Aryl Fluorosulfate Trapped Staudinger Reaction

^aMethod A: as described in Table 1, entry 3. ^bMethod B: 1 (0.1 mmol) and azide 3 (0.15 mmol) were dissolved in 1.0 mL of 5/1 (v/v) DMSO/pH 7.4 buffer. The mixture was stirred at 37 °C under air atmosphere. ^cMethod C: 1 (0.25 mmol) and azide 5 (0.05 mmol) were dissolved in 0.6 mL of 5/5/2 (v/v/v) DMSO/DMF/pH 7.4 buffer. The mixture was stirred at under air atmosphere for 1 h. N.D. = not determined.

In the recent report on the reengineering of vancomycin, Sharpless has shown the capability to install an azide handle onto the complex antibiotic molecule selectively at its “head” carboxylic acid group.¹⁴ To demonstrate the fidelity of the present ligating process, we treated the azide derivative of vancomycin (5) with 5 equiv of compound 1. Within 1 h, the reaction was complete, and the ligated product 6 was isolated by preparative HPLC in 94% yield as a white solid (Scheme 3).

Scheme 3.

Evaluation of Other 2-Phosphanylaryl Fluorosulfates

Inapplicable examples include 3° alkyl azide, aryl azide, sulfonyl azide, and oxysulfonyl azide (Figure 2). tert-Butyl azide (7) was untouched under the ligation conditions. Others (8–10) were, in fact, very reactive regarding the iminophosphorane formation (steps I and II). Compounds 8, 9, and 10, respectively, reacted with 1 instantly at autogenous temperature (releasing both heat and gas) to give the corresponding azaylides. However, only in the case of phenyl azide (8) could the imino group transfer (step III), although very slow, be observed by LC–MS (∼30% yield after 24 h). For the sulfonyl azide (9) or oxysulfonyl azide (10), the competing hydrolytic process of iminophosphorane is predominant.

Figure 2.

Unsuccessful azide substrates for the new ligation reaction.
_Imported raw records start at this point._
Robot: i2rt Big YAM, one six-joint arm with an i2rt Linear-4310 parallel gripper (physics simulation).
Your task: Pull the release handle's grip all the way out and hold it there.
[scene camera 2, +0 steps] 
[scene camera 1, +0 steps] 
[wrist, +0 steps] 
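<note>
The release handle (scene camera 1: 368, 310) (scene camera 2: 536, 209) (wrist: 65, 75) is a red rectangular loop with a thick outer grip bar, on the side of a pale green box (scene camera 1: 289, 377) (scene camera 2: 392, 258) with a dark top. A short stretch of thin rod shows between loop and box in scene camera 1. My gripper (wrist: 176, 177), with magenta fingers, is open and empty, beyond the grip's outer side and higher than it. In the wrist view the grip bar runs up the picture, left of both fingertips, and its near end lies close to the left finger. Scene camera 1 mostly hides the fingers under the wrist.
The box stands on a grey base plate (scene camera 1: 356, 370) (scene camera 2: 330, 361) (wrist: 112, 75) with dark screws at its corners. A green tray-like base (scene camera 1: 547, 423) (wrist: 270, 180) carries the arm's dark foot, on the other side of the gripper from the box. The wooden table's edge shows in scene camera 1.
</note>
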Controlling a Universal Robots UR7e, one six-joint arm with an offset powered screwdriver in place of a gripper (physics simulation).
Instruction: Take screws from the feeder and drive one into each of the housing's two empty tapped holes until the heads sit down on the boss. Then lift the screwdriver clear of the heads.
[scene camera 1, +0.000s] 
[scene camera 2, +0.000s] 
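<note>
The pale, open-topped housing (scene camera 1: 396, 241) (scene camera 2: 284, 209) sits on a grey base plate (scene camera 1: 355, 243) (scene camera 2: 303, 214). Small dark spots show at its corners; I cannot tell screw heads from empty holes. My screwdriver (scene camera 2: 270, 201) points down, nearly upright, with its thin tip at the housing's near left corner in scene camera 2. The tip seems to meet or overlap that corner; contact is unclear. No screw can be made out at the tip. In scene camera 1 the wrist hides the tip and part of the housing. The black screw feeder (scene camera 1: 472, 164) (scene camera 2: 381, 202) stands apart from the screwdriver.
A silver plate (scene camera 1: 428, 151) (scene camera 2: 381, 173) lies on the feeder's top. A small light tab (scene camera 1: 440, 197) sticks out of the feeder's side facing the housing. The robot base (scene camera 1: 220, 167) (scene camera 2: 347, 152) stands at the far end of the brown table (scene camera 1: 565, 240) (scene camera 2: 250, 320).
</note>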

Three other phosphines were examined to study the electronic effect. It can be concluded from Scheme 3 that, generally, electron-rich phosphines were oxidized by azides faster than electron-poor ones.¹¹ However, although phosphine 11 is oxidized more quickly by the azide (k_rel,11/1 ∼ 2.5), the formation of desired 12 was not complete until 2.5 h. The post-Staudinger processes (steps III and IV) limited the overall reaction rate, with several intermediates being observed on LC–-MS (see the Supporting Information for details). When an electron-withdrawing group (e.g., –CO₂H in 13) was present on the benzene ring that bears the fluorosulfate group, the phenoxide departure was preferred over the leaving of a fluoride anion probably because of its enhanced acidity. Electron-withdrawing groups on both of the other two benzene rings (phosphine 15), although also slowing the reaction, did not change the selectivity in the sulfuryl group transfer event.

In summary, we have developed an aryl fluorosulfate trapped Staudinger reaction. The concept of Staudinger “ligation” was extended to the tetrahedral, heteroatom-based electrophile. This novel method showed great reliability for a variety of azides in aqueous solution under physiological conditions. Further study on developing a more effective phosphine reagent and using this chemistry as a tool for bioconjugation in a complex system is underway in our laboratory.